Data to use —
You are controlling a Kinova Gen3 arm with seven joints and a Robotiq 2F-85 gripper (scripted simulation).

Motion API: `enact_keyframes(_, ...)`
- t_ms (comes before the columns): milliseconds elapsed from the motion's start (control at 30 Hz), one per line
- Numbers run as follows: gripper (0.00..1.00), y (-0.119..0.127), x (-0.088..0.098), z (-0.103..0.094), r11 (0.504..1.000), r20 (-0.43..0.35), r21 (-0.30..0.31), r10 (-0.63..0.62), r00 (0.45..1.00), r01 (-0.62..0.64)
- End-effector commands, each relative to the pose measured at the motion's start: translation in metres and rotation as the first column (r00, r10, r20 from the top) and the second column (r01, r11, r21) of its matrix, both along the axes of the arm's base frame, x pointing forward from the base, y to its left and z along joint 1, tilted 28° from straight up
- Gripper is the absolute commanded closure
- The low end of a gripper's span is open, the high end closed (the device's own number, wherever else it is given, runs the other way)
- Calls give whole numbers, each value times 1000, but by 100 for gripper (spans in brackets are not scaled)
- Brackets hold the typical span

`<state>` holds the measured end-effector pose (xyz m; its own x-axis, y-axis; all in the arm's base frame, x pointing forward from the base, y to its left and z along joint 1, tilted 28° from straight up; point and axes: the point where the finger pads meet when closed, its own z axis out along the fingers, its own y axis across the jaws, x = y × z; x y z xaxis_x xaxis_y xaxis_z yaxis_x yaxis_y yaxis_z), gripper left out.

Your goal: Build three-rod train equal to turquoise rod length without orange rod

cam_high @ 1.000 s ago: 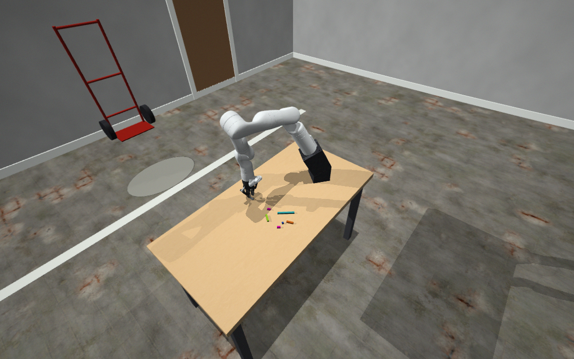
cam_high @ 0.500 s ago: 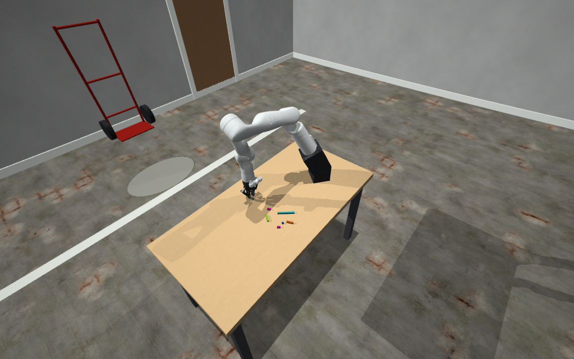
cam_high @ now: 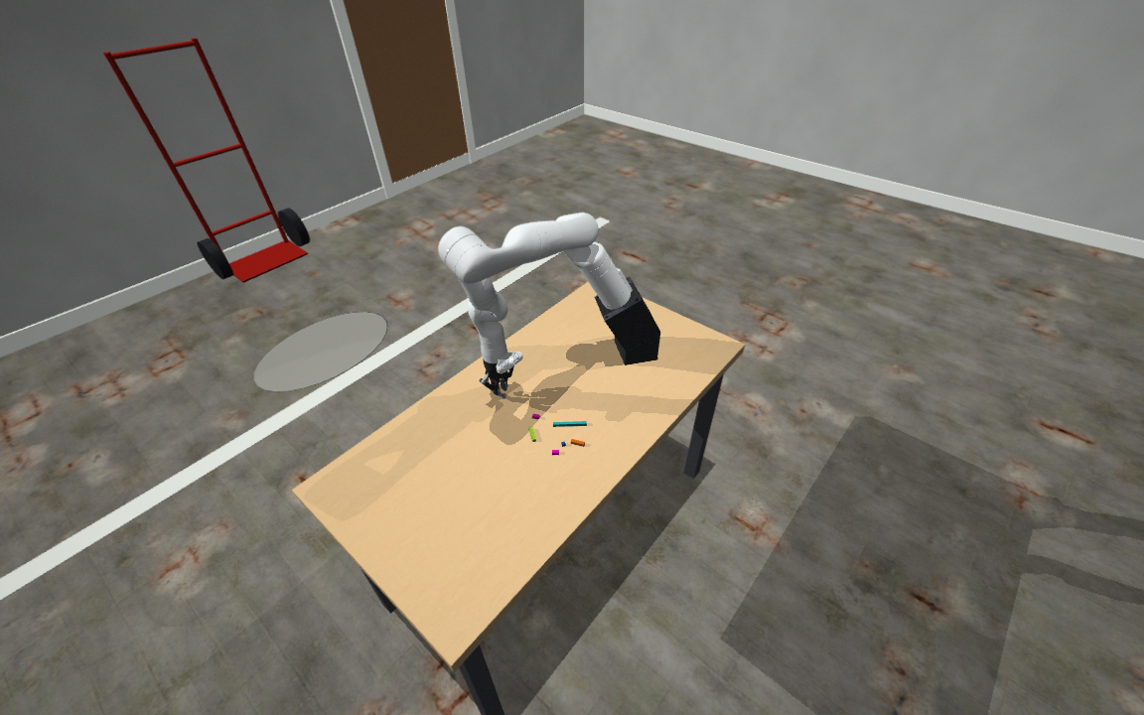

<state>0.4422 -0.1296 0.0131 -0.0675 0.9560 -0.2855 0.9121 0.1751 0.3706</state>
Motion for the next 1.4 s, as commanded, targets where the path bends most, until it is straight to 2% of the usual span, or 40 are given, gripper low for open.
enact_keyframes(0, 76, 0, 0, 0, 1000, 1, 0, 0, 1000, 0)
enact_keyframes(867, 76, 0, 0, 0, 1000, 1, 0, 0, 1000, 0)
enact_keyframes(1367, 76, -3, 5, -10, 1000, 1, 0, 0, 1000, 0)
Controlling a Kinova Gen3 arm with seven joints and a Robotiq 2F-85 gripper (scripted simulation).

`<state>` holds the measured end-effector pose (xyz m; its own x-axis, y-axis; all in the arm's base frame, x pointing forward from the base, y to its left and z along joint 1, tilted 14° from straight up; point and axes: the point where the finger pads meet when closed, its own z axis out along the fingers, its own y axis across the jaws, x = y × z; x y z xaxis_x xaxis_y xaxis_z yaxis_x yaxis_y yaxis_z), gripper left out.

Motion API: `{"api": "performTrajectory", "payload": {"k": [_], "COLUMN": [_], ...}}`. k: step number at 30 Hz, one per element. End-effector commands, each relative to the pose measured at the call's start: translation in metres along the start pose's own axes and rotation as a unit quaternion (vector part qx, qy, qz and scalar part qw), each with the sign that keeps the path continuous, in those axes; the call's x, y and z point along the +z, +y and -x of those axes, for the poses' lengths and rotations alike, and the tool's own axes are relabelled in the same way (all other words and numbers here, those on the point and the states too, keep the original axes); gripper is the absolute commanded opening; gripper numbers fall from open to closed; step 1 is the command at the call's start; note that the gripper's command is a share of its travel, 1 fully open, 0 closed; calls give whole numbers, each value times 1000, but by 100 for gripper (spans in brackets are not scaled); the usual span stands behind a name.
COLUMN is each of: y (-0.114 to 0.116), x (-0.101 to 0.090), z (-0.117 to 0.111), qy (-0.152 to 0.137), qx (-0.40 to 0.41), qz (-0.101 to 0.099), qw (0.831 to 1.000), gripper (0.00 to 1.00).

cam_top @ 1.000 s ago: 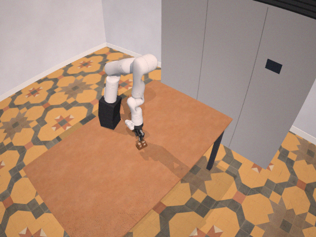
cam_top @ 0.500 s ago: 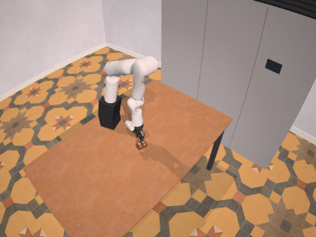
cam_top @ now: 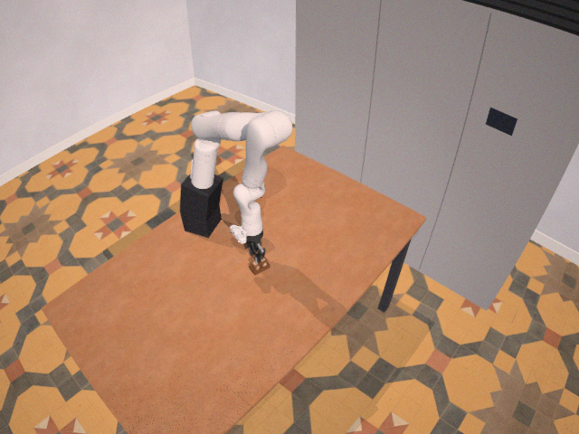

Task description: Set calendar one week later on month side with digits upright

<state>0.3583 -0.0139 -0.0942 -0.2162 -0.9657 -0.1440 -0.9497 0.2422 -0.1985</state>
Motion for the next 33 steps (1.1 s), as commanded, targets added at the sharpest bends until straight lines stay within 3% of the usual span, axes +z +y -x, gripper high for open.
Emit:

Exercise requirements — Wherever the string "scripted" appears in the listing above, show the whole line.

Completed task —
You are controlling a Kinova Gen3 arm with seven joints and a Robotiq 2F-85 gripper (scripted simulation).
Controlling a Kinova Gen3 arm with seven joints and a Robotiq 2F-85 gripper (scripted simulation).

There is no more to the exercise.